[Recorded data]
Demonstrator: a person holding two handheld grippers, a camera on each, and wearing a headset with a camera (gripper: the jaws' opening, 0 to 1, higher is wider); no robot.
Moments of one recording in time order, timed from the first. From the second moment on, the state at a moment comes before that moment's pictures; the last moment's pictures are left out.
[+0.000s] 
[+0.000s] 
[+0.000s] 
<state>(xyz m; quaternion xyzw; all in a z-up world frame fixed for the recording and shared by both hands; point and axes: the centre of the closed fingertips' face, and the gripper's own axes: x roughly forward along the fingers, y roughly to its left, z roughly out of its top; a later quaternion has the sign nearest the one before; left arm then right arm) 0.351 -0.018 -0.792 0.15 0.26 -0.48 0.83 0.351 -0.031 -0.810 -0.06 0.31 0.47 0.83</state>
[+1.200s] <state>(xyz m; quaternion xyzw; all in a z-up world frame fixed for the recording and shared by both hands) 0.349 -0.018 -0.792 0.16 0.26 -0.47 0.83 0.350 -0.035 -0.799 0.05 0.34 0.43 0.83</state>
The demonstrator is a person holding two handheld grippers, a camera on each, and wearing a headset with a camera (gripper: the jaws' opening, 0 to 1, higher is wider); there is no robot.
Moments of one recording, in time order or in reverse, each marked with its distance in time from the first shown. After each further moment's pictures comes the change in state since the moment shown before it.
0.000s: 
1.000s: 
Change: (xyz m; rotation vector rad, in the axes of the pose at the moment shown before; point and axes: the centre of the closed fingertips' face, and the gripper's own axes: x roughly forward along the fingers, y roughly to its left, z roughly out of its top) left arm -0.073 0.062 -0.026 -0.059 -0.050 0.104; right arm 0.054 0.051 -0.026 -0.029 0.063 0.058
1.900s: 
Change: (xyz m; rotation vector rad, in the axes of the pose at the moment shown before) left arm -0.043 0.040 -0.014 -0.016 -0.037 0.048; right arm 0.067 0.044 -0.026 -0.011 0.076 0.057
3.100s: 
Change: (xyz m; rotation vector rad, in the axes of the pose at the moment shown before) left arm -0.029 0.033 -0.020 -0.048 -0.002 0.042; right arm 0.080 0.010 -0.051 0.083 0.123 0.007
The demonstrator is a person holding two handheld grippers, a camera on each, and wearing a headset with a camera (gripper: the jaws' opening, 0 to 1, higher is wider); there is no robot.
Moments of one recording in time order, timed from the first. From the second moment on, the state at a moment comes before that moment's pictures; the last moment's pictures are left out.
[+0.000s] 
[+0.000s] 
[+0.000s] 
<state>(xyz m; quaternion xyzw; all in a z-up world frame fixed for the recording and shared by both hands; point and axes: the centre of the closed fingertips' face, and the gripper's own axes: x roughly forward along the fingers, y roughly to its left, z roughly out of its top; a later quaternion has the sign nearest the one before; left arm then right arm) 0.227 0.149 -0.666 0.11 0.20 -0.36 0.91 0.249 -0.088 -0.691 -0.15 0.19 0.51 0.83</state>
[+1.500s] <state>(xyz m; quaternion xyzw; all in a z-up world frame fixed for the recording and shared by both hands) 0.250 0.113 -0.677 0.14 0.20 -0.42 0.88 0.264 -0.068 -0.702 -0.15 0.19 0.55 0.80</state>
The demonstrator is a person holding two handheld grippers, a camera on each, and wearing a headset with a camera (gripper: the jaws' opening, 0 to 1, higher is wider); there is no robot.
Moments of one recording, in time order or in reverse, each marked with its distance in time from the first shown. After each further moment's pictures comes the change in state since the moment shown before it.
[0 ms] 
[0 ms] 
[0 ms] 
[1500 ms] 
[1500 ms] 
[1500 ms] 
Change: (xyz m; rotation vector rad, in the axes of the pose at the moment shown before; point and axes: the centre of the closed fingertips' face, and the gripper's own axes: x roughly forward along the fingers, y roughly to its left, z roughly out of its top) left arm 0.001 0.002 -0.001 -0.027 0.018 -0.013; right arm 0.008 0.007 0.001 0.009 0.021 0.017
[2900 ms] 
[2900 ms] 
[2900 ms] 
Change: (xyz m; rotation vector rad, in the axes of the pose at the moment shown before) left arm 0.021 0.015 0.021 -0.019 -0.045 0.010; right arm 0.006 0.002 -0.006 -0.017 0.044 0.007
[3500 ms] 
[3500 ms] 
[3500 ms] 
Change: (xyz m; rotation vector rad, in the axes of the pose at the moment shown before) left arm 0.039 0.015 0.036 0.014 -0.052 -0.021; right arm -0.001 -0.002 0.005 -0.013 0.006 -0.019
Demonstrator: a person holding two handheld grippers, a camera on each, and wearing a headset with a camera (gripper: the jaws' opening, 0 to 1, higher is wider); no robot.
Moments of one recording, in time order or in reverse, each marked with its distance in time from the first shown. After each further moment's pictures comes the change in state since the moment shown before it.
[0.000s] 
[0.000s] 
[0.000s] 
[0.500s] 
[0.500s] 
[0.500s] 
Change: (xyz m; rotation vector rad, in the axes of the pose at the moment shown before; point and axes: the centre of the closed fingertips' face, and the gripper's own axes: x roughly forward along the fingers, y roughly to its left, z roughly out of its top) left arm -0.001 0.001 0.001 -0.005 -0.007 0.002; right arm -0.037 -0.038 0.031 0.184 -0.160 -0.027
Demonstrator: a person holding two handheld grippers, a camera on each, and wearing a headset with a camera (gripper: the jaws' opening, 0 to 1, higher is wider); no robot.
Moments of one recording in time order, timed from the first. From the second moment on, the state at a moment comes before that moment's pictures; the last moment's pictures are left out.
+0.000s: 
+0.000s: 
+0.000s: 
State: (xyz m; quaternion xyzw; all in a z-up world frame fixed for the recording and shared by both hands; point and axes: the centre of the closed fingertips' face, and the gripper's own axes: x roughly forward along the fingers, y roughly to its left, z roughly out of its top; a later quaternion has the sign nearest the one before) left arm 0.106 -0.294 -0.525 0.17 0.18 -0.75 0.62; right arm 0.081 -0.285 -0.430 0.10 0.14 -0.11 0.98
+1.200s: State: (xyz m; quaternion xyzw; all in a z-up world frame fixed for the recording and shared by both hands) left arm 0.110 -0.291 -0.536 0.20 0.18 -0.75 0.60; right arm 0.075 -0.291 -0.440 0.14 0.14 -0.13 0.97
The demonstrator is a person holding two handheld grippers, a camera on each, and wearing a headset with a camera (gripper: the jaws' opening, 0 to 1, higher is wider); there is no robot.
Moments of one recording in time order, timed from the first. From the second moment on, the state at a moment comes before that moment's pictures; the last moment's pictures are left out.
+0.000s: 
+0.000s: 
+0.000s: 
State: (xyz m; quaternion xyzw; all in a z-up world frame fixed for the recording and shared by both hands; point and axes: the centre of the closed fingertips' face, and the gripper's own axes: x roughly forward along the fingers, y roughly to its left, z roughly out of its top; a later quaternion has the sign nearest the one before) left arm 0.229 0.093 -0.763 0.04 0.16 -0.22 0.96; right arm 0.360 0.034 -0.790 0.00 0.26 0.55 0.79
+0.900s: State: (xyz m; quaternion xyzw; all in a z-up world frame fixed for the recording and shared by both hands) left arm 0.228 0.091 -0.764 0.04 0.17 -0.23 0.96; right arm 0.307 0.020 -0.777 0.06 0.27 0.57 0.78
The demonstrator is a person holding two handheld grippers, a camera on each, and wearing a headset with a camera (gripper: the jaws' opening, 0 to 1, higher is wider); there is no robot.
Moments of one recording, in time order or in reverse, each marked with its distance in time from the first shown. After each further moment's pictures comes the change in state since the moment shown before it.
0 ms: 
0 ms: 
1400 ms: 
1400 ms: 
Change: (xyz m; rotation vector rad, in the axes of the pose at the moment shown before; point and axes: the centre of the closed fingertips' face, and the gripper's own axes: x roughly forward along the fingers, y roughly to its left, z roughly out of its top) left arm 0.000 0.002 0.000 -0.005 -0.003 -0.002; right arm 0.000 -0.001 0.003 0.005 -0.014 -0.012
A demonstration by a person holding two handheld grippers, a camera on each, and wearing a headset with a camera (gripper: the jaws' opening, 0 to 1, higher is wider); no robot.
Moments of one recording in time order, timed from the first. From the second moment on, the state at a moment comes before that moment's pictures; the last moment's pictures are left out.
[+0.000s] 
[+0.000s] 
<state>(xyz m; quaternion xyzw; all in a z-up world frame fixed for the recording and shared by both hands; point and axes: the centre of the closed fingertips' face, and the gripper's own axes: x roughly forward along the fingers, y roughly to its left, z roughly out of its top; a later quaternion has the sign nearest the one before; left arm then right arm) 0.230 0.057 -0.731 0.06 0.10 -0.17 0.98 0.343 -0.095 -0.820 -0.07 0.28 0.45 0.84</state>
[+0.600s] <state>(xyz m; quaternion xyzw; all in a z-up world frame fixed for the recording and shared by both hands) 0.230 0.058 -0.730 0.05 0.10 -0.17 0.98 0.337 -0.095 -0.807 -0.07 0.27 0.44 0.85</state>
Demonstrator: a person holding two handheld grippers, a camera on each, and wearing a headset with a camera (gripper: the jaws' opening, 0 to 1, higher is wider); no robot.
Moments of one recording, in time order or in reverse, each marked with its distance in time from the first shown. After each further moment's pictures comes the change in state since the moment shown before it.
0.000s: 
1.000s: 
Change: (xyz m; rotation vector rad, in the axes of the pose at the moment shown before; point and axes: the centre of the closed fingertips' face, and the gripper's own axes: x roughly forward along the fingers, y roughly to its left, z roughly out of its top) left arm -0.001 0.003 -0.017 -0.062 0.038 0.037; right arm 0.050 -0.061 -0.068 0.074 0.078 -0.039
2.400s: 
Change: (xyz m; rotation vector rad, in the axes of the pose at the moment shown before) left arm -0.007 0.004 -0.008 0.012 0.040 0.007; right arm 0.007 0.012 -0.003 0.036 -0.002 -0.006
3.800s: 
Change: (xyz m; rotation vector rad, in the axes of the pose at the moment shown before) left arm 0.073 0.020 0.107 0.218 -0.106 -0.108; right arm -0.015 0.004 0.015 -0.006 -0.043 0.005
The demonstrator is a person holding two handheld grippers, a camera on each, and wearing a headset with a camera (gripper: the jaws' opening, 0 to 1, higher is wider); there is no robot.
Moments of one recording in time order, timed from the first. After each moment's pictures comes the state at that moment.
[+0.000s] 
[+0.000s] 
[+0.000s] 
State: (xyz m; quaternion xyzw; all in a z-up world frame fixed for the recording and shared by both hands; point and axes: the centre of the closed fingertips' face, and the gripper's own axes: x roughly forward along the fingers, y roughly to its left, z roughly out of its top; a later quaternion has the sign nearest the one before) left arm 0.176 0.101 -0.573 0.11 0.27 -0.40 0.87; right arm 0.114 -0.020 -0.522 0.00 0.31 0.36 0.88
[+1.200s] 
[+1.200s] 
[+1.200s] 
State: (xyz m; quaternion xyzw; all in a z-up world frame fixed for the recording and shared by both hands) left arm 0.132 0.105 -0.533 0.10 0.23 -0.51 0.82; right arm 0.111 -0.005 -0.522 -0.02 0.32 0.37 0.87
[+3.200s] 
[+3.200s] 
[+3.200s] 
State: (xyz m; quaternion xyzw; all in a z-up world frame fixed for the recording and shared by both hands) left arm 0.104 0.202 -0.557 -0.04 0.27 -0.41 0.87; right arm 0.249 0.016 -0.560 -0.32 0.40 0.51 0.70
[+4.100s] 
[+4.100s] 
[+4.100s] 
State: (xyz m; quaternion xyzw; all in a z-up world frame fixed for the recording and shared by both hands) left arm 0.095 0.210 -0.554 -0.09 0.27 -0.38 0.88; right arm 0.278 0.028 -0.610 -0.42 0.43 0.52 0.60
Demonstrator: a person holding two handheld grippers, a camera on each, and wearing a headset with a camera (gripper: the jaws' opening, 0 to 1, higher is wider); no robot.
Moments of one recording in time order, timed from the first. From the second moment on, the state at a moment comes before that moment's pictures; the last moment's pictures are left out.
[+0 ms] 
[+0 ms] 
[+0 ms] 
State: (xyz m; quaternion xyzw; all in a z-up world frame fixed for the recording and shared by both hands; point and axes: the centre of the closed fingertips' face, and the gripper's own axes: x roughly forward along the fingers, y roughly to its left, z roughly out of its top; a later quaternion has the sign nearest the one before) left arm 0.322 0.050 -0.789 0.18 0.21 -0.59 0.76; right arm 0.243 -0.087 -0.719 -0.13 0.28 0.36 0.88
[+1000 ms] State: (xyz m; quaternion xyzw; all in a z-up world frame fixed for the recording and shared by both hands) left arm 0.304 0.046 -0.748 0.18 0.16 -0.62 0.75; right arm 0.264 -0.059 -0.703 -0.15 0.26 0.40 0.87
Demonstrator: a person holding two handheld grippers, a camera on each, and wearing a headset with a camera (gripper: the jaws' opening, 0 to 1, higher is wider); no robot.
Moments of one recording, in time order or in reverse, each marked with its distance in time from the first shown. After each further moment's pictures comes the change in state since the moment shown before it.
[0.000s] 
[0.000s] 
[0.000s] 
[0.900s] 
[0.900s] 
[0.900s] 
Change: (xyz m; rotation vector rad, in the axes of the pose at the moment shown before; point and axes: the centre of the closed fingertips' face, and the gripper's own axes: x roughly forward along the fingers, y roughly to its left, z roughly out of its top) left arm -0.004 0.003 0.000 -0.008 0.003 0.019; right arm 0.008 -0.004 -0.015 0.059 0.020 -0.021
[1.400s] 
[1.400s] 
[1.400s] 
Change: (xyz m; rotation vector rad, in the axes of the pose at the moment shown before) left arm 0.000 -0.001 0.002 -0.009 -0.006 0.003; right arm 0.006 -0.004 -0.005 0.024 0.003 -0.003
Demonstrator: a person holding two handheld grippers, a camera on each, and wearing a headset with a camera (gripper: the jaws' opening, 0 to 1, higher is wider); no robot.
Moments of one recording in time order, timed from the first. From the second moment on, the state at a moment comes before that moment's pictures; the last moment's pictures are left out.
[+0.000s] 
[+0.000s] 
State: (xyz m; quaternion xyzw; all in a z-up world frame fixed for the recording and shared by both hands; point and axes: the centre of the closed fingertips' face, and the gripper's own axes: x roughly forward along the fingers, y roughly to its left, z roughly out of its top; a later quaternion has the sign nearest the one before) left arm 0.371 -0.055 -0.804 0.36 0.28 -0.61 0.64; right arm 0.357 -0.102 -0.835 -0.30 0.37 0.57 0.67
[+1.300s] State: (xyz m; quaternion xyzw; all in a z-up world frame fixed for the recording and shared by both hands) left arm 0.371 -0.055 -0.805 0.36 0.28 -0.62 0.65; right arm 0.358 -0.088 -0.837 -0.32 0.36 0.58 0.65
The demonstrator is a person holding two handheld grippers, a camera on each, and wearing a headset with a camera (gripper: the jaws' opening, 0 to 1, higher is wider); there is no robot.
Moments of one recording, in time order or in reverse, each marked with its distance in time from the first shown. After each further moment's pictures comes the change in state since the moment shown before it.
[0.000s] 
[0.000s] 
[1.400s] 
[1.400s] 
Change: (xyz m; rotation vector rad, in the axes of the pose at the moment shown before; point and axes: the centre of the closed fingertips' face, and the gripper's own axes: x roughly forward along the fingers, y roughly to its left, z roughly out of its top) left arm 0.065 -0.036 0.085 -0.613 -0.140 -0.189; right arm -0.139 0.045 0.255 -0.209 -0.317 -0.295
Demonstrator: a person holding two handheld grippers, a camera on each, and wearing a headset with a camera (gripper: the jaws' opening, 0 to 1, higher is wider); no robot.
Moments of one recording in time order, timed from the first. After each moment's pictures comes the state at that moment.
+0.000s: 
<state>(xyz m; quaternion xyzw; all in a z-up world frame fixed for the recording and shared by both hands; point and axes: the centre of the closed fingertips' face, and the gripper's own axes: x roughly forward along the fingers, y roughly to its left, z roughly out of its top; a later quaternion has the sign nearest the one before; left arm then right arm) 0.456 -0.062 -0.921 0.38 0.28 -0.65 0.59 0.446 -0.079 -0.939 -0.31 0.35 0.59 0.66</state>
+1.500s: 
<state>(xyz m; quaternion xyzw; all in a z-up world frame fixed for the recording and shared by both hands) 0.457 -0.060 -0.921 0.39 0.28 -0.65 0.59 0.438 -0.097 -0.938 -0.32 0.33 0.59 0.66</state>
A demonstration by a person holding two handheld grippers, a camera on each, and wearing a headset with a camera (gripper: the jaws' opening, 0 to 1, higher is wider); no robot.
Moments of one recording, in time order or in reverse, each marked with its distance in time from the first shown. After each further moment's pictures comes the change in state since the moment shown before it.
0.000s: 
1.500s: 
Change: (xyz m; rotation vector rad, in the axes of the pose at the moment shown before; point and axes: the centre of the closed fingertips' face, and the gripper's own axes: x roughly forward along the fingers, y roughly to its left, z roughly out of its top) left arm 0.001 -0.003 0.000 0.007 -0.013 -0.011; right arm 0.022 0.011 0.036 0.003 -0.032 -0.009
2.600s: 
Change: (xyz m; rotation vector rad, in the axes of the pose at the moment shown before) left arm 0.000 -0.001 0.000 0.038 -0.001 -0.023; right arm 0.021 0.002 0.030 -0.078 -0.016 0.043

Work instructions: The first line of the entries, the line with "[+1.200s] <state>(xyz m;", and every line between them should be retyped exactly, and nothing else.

Reply to the task:
Demonstrator: a person holding two handheld grippers, a camera on each, and wearing a headset with a camera (gripper: the jaws' opening, 0 to 1, higher is wider); no robot.
Moments of one recording in time order, timed from the first. From the second moment on, the state at a moment comes before that moment's pictures; the last moment's pictures are left out.
[+0.000s] 
[+0.000s] 
[+0.000s] 
<state>(xyz m; quaternion xyzw; all in a z-up world frame fixed for the recording and shared by both hands; point and axes: the centre of the closed fingertips' face, and the gripper's own axes: x roughly forward along the fingers, y roughly to its left, z roughly out of its top; a later quaternion has the sign nearest the one before; left arm then right arm) 0.351 -0.018 -0.792 0.15 0.26 -0.48 0.83 0.351 -0.031 -0.810 -0.06 0.31 0.47 0.83</state>
[+1.200s] <state>(xyz m; quaternion xyzw; all in a z-up world frame fixed for the recording and shared by both hands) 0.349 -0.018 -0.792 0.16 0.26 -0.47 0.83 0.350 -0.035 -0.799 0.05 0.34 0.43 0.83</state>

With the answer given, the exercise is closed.